*THE DATA*
━━━━━━━━━━━━━━━━

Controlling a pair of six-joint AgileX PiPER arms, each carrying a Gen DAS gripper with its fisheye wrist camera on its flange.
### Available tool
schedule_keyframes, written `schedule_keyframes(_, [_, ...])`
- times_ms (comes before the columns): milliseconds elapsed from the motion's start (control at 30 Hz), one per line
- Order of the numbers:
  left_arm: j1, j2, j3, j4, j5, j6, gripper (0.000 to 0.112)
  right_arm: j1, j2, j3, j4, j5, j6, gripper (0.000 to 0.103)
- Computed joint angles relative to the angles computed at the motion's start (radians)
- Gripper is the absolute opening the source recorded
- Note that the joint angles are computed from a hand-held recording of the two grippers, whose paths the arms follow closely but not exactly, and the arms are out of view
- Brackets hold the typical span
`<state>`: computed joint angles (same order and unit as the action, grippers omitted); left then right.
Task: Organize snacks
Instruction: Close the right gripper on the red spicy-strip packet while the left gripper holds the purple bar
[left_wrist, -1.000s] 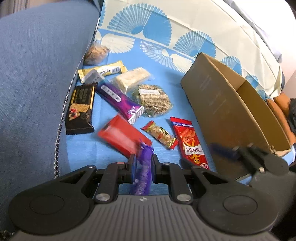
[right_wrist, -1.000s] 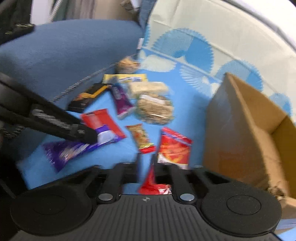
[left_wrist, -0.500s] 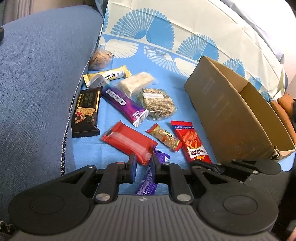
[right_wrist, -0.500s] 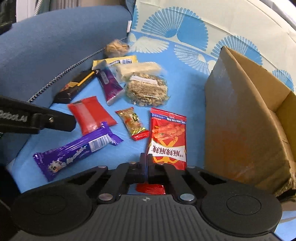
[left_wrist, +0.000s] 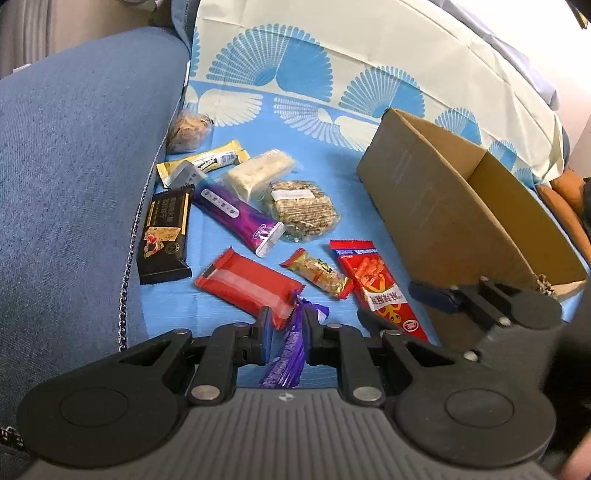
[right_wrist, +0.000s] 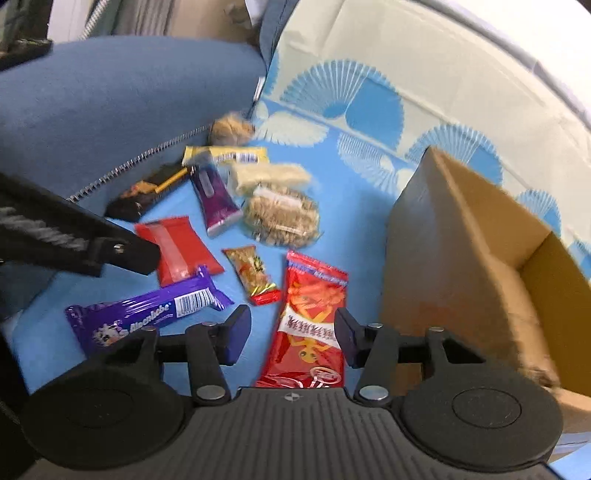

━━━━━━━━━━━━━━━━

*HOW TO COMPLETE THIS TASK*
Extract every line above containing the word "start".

*REPLY*
- times_ms (comes before the columns): milliseconds elapsed from the motion's start (control at 30 Hz), one per line
- Computed joint angles relative to the angles computed at the motion's start (radians)

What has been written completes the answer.